Пустоту, разумеется, пытались заполнить – слухами, сплетнями, домыслами, – пока не выстроили целое здание из полуправд, которое держалось исключительно на скудных фактах исчезновения Амброуза. Вдобавок, немало выпускниц живет в этой местности, а значит, читает «Солтенский обозреватель». Уж конечно, им бросился в глаза тот самый заголовок, а ума вполне хватило, чтобы сопоставить факты, сложить два и два. Иногда два и два равняется пяти.
Нет, в лицо нас не обвиняют, хотя разговоры какие-то натянутые. Может, я преувеличиваю; может, нагнетаю, и настороженная враждебность мне только мерещится. Но стоит отвернуться, как шелестят шепотки: «Это правда? Их ведь исключили, да? А ты в курсе, что?..»

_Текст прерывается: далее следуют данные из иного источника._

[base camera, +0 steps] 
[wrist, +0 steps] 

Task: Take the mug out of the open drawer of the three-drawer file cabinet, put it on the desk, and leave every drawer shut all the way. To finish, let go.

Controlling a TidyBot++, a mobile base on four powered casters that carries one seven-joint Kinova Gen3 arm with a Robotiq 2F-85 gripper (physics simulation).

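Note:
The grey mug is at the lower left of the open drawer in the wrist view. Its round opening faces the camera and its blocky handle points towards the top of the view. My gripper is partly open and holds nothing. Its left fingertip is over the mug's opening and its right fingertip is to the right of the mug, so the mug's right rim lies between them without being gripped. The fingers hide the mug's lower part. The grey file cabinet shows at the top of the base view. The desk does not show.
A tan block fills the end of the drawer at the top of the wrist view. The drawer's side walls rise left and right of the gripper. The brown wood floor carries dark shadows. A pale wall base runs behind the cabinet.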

Воспоминания не из категории приятных, не похожи на легкие хлопки по плечу. Нет, они словно пощечины – болезненные, унизительные. Можно скрыться от толпы, но от воспоминаний не скроешься. Вот на этом самом унитазе я рыдала из-за одной первоклашки, которая засекла, как мы с Фатимой среди ночи вернулись от Кейт. Я тогда отреагировала слишком бурно. Пригрозила девчушке: наябедничаешь – я тебе на всю школьную жизнь бойкот обеспечу. Я могу. Поймешь, почем фунт лиха.
Разумеется, я солгала, причем дважды. Никакого бойкота я устроить не могла, даже если бы и захотела. Мы сами были в изоляции. В столовой места, нами запримеченные, неизменно оказывались заняты; если одна из нас вслух предлагала посмотреть конкретный фильм, остальные девочки дружно выбирали другой телеканал. Вдобавок я бы никогда не стала травить первоклашку. Я хотела просто припугнуть ее, чтобы помалкивала.
Не знаю, что она сболтнула или сделала, да только мисс Уэзерби в тот же вечер вызвала меня к себе в кабинет. Разговор был долгим – о духе коллективизма, об ответственности перед младшими ученицами.
– Айса, я начинаю сомневаться, – скорбным тоном завела мисс Уэзерби, – что ты когда-либо впишешься в коллектив Солтен-Хауса. Тяжелая обстановка дома не дает тебе права запугивать девочек, особенно младших. Пожалуйста, избавь меня от необходимости говорить с твоим отцом. Уверена, у него и так проблем выше головы.
От стыда и ярости перехватило дыхание. Ярость была направлена на мисс Уэзерби – но не только. В большей степени я злилась на себя. До чего я докатилась? Кем стала? Я подумала о Тее – как в первый вечер она объяснила, откуда у зачета по вранью ноги растут: «Я не новеньких дурила, нет. Новенькие – они беззащитные. Я сразу занялась теми, за кем власть, – училками, привилежками и заводилами. Которые слишком выпендриваются».